Because without it, there is always a fundamental problem with thinking that one is indispensable to others - eventually, you come to the realization that if they can't survive without you, then you must always help yourself first, even when that comes at their expense, because since you are their only hope, whatever you allow to happen to them must, by definition, be better than the alternative.
One of my favorite sayings is that the problem with good shepherds is that even they are not above wearing wool and eating mutton. This is not because good shepherds are merely wolves in human guises, but because a shepherd that has frozen or starved to death may as well be entirely absent in the first place - and then what becomes of the sheep? And while linen and beef may be available, something must still be traded to obtain them, and what else does a shepherd have? Either way, no matter how idealistic a shepherd one finds, the sheep have simply traded one predator for another - one is simply less destructive and more apologetic about it. And I think that is the issue that we have. Mr. Kagan assumes, yet never sets out to prove, that we, as Americans, are so wealthy, so protected, so powerful and so just, that we can never be perceived as predators. And that's the problem that we have now.

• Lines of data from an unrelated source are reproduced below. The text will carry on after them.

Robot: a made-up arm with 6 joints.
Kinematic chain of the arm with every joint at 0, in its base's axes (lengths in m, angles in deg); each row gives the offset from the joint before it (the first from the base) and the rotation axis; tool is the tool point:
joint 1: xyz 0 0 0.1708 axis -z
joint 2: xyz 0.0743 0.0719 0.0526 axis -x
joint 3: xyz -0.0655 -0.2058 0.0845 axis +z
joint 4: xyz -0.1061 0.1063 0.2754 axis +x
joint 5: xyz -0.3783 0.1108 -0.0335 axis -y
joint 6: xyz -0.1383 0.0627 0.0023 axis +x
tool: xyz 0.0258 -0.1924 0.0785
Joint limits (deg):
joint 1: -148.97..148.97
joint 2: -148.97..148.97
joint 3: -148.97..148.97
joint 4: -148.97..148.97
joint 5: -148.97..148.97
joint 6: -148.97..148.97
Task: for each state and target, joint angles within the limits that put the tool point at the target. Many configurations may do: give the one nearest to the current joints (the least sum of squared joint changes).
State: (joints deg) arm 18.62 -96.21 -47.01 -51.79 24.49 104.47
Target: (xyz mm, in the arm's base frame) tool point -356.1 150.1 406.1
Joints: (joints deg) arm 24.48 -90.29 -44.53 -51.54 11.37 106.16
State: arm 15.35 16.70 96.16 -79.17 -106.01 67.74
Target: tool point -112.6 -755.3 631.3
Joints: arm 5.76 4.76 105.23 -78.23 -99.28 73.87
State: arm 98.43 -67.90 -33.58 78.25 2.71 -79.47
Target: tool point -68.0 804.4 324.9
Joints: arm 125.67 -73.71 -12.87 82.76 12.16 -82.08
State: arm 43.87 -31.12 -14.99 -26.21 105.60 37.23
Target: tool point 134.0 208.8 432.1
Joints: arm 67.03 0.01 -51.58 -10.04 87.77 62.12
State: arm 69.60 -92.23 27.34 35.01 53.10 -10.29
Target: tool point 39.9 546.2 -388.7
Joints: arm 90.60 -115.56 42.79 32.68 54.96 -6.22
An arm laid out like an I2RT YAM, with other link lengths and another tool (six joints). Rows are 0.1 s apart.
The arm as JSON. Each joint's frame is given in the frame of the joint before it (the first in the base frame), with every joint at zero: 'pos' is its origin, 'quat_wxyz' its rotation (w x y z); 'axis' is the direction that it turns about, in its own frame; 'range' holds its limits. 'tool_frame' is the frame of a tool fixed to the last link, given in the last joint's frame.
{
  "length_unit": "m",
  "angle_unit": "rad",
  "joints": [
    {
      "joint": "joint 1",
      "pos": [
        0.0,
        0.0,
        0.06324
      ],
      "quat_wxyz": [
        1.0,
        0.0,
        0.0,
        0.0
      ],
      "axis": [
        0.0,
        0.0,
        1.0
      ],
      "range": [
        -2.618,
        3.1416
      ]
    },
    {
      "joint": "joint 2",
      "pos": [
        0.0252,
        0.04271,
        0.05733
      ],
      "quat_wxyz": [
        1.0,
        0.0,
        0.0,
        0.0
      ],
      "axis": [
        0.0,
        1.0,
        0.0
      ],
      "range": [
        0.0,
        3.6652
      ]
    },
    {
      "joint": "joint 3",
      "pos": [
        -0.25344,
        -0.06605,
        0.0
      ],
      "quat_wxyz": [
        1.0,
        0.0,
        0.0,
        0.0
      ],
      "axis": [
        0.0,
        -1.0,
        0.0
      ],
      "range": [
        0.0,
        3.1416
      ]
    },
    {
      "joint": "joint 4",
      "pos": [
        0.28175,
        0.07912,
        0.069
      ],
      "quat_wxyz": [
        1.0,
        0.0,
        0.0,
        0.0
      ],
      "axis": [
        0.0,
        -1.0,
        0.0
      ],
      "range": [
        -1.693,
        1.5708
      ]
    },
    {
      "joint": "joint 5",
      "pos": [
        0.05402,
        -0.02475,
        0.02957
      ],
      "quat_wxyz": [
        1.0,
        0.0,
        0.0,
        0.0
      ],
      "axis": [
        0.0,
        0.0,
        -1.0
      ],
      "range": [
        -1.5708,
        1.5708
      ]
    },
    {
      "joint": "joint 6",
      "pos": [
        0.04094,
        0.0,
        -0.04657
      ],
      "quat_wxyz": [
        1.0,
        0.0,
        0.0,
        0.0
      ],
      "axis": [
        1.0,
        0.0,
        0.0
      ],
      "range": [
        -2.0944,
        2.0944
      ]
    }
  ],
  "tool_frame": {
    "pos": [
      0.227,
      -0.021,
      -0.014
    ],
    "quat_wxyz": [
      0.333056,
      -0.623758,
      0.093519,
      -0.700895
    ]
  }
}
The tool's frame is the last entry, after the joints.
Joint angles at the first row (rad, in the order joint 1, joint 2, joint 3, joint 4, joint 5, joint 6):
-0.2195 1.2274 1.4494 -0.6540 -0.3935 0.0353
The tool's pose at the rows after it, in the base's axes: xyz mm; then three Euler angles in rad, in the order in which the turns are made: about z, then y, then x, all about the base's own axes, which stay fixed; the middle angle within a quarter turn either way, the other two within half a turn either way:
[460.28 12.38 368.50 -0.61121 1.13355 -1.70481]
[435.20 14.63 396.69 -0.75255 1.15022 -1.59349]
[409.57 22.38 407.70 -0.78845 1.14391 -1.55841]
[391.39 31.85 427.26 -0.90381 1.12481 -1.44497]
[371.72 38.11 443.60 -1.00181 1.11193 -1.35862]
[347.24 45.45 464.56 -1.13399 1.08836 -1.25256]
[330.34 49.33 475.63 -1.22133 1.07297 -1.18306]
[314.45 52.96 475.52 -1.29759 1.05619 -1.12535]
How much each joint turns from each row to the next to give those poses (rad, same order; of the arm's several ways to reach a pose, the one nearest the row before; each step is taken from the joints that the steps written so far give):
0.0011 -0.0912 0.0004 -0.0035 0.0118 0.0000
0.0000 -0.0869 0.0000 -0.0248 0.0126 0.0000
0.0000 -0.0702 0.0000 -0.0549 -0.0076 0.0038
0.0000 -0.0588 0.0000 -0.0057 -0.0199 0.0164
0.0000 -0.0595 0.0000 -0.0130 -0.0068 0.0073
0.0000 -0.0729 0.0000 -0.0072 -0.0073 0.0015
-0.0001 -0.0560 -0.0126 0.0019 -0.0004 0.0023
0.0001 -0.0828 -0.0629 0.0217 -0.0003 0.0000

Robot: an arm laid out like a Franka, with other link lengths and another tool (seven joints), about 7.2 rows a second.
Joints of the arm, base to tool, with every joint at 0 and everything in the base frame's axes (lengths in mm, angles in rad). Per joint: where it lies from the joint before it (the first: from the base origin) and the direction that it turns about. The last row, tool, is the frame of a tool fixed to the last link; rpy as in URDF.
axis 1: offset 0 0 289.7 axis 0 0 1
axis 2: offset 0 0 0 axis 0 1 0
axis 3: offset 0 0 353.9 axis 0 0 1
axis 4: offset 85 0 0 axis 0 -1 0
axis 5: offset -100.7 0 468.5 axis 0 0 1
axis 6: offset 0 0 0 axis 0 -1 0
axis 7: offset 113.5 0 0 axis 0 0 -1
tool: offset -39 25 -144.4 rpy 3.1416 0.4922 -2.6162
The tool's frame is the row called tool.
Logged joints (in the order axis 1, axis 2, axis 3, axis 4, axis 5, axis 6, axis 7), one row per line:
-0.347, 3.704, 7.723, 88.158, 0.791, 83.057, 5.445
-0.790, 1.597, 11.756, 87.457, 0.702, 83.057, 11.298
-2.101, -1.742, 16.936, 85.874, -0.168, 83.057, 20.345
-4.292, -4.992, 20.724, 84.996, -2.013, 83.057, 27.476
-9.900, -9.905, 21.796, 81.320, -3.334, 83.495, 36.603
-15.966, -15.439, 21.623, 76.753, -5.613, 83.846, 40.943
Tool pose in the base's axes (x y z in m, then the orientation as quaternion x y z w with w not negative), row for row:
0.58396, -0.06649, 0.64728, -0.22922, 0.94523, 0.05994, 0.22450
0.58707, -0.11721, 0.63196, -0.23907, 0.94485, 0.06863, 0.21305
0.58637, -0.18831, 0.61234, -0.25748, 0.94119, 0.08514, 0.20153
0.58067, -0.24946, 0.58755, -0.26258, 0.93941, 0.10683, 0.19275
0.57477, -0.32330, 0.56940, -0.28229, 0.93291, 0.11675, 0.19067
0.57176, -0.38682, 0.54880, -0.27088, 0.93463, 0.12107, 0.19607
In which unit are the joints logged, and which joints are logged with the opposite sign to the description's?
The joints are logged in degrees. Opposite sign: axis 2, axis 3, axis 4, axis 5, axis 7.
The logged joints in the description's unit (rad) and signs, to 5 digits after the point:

Kagan's very point that what drove the American public to support a global role in the world was not a sense of responsibility to spread liberalism but a constant fear of Communism makes this clear. What happens when the shepherds are no longer convinced that the threat of wolves is all it's been cracked up to be?
A nondischargeable responsibility to safeguard liberalism and democracy abroad must lead to illiberalism and a lack of democracy at home, because at some point, you are obliged to strip people of the ability to chose to ignore that responsibility. This is why no single nation, no matter how nobly it sees itself, can manage such a burden forever. Because the shepherd must become the wolf to forever war with wolves.